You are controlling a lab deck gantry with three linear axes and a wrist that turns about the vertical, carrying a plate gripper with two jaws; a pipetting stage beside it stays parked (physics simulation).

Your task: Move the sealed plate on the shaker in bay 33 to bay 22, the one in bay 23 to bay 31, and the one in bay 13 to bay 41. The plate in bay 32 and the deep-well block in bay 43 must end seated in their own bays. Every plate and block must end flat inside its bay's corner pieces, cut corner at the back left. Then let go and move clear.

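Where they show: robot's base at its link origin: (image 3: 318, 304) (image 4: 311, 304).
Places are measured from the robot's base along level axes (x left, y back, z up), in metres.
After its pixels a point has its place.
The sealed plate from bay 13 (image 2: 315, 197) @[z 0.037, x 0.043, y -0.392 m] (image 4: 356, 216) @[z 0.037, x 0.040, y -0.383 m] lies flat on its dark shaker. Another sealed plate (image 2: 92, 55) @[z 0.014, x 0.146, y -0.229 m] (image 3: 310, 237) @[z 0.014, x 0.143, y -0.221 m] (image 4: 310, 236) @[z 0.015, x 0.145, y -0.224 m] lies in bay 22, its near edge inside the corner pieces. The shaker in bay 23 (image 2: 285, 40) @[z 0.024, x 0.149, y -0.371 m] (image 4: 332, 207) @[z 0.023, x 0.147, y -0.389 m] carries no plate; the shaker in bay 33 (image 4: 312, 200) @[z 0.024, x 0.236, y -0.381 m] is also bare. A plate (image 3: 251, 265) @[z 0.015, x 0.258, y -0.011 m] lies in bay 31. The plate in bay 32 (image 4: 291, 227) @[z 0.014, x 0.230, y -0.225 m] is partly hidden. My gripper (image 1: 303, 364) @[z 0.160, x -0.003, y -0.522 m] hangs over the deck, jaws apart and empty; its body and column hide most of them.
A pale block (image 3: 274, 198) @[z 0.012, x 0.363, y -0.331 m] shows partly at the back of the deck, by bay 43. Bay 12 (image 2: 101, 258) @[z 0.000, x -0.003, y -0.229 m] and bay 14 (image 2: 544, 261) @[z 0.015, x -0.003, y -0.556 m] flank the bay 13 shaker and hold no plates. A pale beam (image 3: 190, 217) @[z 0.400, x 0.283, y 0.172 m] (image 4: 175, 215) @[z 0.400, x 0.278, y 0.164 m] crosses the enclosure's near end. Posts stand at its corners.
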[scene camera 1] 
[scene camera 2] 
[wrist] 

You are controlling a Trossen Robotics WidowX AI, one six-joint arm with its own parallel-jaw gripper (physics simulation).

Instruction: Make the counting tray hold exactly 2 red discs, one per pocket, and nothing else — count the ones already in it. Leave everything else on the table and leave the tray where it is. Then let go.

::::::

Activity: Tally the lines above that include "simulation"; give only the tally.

Expected output: 2